- SOURCE MATERIAL

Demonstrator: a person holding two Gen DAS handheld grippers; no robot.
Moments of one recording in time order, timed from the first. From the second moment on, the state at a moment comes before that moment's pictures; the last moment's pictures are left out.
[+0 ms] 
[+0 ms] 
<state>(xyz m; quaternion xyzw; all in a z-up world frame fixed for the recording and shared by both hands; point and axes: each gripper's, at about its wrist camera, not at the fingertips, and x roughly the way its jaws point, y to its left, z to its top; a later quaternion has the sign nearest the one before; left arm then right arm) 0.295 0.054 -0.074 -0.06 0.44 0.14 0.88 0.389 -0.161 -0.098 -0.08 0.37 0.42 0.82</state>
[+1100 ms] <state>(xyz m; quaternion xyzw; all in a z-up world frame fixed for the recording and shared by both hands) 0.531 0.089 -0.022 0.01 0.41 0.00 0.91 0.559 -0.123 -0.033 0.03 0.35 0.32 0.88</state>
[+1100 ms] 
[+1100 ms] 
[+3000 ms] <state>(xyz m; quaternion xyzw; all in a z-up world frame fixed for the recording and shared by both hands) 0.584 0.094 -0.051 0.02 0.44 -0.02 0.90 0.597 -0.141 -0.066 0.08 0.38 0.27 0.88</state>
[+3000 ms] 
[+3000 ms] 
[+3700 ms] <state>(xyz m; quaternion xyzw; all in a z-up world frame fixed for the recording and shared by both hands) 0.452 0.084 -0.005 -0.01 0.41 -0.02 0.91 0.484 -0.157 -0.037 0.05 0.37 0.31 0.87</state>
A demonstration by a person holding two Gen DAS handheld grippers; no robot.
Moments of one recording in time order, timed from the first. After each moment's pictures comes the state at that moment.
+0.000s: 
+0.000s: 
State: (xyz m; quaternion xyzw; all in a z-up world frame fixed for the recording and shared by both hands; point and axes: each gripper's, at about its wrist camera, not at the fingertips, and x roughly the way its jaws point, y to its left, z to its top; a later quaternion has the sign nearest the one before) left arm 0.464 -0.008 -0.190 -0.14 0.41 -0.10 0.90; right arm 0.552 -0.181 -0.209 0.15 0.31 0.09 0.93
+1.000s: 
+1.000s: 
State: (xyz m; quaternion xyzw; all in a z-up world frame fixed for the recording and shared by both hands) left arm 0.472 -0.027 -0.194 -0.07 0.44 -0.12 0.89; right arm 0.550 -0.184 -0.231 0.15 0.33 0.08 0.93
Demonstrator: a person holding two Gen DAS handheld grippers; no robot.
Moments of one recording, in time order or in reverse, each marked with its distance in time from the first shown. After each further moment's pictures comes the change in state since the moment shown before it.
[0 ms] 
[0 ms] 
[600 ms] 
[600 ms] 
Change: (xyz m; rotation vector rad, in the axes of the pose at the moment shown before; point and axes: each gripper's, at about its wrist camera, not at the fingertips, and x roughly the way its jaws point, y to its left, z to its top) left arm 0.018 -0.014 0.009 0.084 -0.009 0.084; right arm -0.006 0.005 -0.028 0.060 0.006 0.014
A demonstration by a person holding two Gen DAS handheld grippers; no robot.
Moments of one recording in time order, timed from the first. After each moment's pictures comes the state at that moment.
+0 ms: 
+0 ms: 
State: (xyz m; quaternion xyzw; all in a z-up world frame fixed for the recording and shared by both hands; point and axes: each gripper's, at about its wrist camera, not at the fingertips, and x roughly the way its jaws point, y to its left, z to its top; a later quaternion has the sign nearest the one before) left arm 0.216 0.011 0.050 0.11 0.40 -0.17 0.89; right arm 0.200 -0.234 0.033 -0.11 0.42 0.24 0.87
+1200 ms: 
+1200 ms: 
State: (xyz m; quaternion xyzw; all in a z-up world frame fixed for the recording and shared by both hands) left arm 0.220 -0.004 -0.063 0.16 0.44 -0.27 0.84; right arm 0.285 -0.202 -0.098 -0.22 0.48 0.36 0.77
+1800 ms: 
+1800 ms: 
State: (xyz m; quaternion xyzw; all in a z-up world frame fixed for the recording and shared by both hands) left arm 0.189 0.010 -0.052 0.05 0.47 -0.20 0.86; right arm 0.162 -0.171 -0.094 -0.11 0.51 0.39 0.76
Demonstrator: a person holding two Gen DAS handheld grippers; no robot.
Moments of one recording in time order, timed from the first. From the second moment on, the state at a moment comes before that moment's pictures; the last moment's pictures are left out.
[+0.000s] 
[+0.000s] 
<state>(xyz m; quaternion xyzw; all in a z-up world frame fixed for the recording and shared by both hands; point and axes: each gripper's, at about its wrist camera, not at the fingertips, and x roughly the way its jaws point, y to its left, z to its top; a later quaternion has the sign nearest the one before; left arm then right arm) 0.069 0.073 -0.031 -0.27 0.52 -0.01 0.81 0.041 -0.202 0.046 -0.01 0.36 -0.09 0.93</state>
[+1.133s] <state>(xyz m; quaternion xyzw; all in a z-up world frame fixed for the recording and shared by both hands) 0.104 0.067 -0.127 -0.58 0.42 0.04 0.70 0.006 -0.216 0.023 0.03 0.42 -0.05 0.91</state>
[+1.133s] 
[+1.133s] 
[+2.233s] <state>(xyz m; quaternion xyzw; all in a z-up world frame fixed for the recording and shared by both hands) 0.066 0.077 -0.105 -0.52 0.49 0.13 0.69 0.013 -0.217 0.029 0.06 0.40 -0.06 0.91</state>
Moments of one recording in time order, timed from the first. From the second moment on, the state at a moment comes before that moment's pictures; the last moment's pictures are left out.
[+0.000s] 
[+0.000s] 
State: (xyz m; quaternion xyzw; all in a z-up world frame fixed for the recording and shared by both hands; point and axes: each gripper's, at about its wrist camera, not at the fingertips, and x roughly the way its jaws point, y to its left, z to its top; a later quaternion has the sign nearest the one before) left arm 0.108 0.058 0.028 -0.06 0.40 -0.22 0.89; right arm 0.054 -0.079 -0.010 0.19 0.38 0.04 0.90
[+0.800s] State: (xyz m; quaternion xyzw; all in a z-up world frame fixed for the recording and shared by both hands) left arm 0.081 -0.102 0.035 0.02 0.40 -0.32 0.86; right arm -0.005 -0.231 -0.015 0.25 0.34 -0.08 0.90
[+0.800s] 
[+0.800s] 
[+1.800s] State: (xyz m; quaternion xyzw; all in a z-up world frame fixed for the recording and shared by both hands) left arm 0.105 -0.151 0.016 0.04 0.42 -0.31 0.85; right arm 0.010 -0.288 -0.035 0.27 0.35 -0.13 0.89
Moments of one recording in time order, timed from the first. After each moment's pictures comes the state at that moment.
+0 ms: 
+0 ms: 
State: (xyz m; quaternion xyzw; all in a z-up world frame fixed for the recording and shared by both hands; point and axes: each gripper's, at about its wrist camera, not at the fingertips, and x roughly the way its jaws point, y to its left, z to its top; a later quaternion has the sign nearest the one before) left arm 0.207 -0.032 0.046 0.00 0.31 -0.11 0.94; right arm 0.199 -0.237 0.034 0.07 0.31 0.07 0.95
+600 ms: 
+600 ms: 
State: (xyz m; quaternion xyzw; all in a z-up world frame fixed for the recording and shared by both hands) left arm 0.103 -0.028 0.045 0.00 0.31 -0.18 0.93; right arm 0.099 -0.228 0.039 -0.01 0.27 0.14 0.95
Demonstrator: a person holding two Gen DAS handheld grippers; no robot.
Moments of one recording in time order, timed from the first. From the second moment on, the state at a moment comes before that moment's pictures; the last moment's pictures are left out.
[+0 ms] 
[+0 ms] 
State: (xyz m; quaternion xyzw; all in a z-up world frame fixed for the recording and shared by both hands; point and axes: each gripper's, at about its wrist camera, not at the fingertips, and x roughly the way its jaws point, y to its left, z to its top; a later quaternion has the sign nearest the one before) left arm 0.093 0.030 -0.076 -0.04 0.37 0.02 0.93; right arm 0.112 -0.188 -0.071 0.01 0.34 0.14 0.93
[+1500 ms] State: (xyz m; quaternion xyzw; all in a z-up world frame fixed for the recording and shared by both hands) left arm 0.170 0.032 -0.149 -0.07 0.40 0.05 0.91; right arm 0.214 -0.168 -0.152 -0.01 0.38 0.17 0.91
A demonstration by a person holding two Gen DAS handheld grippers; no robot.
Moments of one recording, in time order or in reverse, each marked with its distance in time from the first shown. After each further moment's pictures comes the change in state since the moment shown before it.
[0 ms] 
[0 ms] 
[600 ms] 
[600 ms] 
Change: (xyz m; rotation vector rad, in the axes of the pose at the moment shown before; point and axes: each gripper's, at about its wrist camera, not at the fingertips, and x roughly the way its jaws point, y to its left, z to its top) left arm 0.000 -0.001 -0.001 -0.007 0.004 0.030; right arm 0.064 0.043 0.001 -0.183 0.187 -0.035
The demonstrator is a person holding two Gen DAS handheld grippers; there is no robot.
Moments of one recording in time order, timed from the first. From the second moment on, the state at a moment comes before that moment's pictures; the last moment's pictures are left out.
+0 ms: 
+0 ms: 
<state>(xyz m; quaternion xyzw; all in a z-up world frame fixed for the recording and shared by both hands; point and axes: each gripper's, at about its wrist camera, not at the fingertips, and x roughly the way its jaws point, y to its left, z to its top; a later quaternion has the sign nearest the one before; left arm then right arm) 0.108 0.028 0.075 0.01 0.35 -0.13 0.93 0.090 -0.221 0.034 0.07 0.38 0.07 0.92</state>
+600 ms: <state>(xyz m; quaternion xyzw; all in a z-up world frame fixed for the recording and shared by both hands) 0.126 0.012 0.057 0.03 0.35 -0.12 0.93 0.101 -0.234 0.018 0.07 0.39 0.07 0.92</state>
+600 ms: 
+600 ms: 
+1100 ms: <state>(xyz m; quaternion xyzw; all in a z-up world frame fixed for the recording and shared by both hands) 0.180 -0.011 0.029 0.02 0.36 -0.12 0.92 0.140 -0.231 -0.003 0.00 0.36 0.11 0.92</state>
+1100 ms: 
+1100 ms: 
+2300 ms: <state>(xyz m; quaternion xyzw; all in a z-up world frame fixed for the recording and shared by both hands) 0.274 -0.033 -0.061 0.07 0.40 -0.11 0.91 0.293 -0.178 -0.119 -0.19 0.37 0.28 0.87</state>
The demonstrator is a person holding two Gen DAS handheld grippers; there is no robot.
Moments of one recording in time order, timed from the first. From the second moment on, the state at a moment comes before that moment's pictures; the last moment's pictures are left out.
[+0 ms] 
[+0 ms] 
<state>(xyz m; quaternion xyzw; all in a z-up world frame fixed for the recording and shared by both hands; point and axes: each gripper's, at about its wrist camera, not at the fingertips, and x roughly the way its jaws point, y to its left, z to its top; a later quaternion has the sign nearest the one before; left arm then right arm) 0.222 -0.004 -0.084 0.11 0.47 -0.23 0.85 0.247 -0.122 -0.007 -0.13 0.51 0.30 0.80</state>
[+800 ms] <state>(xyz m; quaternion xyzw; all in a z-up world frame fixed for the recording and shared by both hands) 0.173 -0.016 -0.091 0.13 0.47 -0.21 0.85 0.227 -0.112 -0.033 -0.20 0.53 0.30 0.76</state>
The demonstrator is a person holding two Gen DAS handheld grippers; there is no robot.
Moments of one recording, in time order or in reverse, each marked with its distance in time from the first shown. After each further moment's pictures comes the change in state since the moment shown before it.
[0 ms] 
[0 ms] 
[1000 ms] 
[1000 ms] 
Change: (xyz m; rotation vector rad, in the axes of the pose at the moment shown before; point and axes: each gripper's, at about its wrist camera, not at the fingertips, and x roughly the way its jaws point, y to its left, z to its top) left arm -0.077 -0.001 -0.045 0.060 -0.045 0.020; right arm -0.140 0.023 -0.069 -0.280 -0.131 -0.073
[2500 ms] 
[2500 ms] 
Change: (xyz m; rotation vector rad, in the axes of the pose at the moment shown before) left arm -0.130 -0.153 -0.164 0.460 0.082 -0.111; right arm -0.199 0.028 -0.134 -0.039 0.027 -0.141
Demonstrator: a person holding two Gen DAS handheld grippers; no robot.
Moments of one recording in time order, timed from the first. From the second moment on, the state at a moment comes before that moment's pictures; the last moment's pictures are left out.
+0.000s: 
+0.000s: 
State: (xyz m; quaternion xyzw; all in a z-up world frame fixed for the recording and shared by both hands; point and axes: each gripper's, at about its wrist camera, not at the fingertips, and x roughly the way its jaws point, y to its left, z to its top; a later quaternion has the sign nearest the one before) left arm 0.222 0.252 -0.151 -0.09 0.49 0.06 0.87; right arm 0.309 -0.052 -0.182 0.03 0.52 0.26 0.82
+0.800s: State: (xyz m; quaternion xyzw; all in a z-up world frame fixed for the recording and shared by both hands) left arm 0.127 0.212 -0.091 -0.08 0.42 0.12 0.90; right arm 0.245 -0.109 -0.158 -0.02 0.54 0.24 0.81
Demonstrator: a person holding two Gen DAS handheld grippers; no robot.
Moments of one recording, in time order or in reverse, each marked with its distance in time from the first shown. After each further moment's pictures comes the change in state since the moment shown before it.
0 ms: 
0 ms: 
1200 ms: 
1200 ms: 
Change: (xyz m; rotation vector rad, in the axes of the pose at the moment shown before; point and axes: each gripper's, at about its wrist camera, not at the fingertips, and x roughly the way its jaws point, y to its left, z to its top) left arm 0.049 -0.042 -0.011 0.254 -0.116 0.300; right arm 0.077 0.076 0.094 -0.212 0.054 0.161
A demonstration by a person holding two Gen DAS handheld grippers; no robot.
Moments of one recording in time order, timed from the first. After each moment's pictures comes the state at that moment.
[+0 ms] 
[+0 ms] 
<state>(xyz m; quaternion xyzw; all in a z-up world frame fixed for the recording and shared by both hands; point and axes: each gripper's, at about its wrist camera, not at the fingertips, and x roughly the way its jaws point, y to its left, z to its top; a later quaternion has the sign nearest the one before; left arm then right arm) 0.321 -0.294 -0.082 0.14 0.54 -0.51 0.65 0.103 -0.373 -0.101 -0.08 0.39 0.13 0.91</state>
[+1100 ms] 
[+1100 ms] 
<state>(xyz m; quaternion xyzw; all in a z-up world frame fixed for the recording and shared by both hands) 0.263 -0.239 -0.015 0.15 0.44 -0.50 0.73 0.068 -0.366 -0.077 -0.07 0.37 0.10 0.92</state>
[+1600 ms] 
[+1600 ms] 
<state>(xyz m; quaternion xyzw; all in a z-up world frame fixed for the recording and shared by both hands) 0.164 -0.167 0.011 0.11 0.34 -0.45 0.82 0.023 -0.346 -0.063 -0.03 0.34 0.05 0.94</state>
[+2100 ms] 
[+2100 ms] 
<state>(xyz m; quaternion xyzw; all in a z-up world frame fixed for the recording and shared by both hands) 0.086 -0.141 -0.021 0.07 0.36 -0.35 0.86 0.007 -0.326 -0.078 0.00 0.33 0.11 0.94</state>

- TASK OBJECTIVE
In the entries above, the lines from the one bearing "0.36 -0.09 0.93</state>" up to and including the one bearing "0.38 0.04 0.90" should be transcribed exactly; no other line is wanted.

- TASK SOLUTION
<state>(xyz m; quaternion xyzw; all in a z-up world frame fixed for the recording and shared by both hands; point and axes: each gripper's, at about its wrist camera, not at the fingertips, and x roughly the way its jaws point, y to its left, z to its top; a later quaternion has the sign nearest the one before; left arm then right arm) 0.069 0.073 -0.031 -0.27 0.52 -0.01 0.81 0.041 -0.202 0.046 -0.01 0.36 -0.09 0.93</state>
[+1.133s] <state>(xyz m; quaternion xyzw; all in a z-up world frame fixed for the recording and shared by both hands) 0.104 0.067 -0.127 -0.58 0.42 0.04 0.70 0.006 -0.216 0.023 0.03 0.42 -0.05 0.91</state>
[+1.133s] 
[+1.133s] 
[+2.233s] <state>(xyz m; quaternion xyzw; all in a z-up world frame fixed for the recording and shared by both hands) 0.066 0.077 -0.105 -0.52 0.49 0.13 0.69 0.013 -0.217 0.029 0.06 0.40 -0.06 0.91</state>
Moments of one recording in time order, timed from the first. From the second moment on, the state at a moment comes before that moment's pictures; the last moment's pictures are left out.
[+0.000s] 
[+0.000s] 
State: (xyz m; quaternion xyzw; all in a z-up world frame fixed for the recording and shared by both hands; point and axes: each gripper's, at about its wrist camera, not at the fingertips, and x roughly the way its jaws point, y to its left, z to its top; a later quaternion has the sign nearest the one before) left arm 0.108 0.058 0.028 -0.06 0.40 -0.22 0.89; right arm 0.054 -0.079 -0.010 0.19 0.38 0.04 0.90

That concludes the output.